The University of Tromsø utilizes underwater drones for education and research

Wednesday, June 9, 2021 / Tromsø, Norway

Marine biologists worldwide use underwater drones from Blueye for educational purposes and many types of marine research. Last year, one of our clients, Arctic University of Norway (Tromsø), started equipping their students with underwater drones. These tools allow easy access to see what is below the surface. We spoke with Marine Robotics Engineer - Emily Joanne Venables & Professor of Marine Biology - Jørgen Berge, both at the University of Tromsø (UiT), to learn more about how ROVs assist their education & research activities.

Get access to unreachable places

One of the most significant benefits of small ROVs is that they can reach areas that are both problematic and high-risk zones for humans to enter. For example, with mini ROVs, students and researchers at UiT can collect valuable data from under the sea ice in dark conditions & without entering the freezing water. Professor Jørgen Berge also explains that surveying with ROVs makes the underwater world more accessible, especially in the intertidal and shallow zones.

These tools are essential; they open up a new world for the students.
- Jørgen Berge, Professor in Marine Biology, UiT.

Students at UiT looking at underwater footage from a Blueye drone on an ipad
Students at UiT looking at underwater footage on an ipad. Photo: Blueye Robotics

Jørgen Berge is a diver as well as a Professor in Marine Biology. He has operated Blueye ROVs for quite a while and says that while using underwater drones cannot replace being in the water yourself; it's the next best thing. The low weight and ease of operation make the Blueye drone an excellent tool for everyday use and empowers students to lead on research projects.

Instant camera footage

In the Arctic and Marine Biology department of UiT, you'll find Emily Venables. She is an engineer with a passion for the underwater world and often takes her students out for fieldwork to observe the local ecology. At Sydspissen, the southern tip of Tromsø Island, they are studying the intertidal zone. With Blueye, they get instant camera footage, the students can connect their phones to the Surface Units' WiFi, and everyone can view the underwater footage on their screens. ROVs make it easy to collect accurate data and observe live animals in the sea!
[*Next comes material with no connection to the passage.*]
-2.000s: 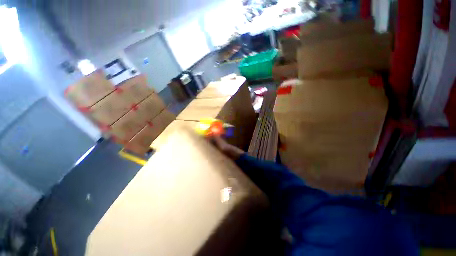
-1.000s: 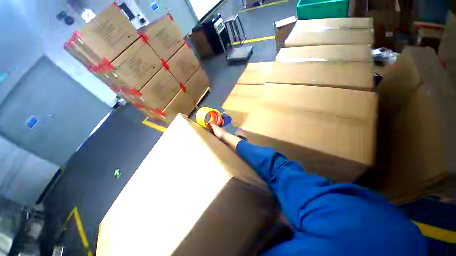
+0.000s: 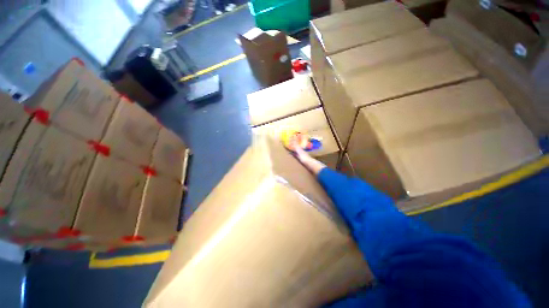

An UiT student looking at underwater footage from a Blueye drone on an ipad
An UiT student holding an ipad showing underwater drone footage. Photo: Blueye Robotics

The most exciting dive I have had with the drone was at Engenes. We had it down at 300m, and we saw deep-sea corals. It was fascinating to have such a clear image so deep and so quickly.
- Emily Joanne Venables, Marine Robotics Engineer, UiT.

The high-quality visual presentations from Blueye underwater drones can be shared in collaboration with multiple stakeholders on several devices and even broadcasted online. This feature expands their reach into the underwater world. Read how you can live stream to meetings in Microsoft Teams.
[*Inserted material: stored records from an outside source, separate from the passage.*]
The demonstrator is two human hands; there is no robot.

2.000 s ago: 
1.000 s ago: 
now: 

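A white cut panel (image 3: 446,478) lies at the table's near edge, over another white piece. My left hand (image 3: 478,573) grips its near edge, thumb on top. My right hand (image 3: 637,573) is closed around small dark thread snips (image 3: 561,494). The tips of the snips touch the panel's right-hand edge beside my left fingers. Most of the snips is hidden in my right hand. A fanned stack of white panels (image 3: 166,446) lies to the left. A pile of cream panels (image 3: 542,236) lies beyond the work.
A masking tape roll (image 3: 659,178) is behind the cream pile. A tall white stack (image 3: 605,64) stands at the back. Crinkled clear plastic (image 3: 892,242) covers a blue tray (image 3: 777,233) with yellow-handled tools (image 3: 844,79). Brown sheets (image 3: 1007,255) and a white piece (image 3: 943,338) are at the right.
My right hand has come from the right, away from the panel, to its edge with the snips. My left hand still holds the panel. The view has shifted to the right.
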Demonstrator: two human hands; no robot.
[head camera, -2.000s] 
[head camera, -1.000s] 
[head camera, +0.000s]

The Blueye X3 underwater drone as a sensor-carrying platform

Jørgen, together with other researchers (NTNU), has performed significant fieldwork at Svalbard. Before acquiring Blueye ROVs, they had to dive into the icy waters physically, but now ROVs have improved the way they collect data. Researchers are moving away from manual investigation for sampling, and towards more technologically advanced platforms like ROVs & AUVs (autonomous underwater vehicle). These tools allow for different research strategies, repeatability of the sampling, more access to undersea environments, and multiple surveys with multiple vehicles have been essential for data collection. It provides more access, gives them more data, and makes it more efficient.

Underwater footage from a Blueye ROV at Sydspissen in Tromsø
Blueye drone footage from Sydspissen, Tromsø. Photo: UiT

The newly launched Blueye X3 underwater drone allows researchers to plug in external equipment such as sensors and grabbers – Blueye is no longer just a camera unit. The X3 is a sensor-carrying platform that will increase data collection & accessibility in the subsea environment.

ROVs can operate in complete darkness, which gives researchers a different and essential perspective and view of the organisms they study. The Blueye X3 will provide us with the same opportunity as large vehicles, says Jørgen.

The Blueye X3 underwater drone equipped with a grabber
Blueye X3 with gripper. Photo: Blueye Robotics

Compared to divers, the X3 will give us more access, more data and make the surveys more efficient. It is also a safer alternative when we dive under the sea ice in dark conditions.
- Jørgen Berge, Professor in Marine Biology, UiT.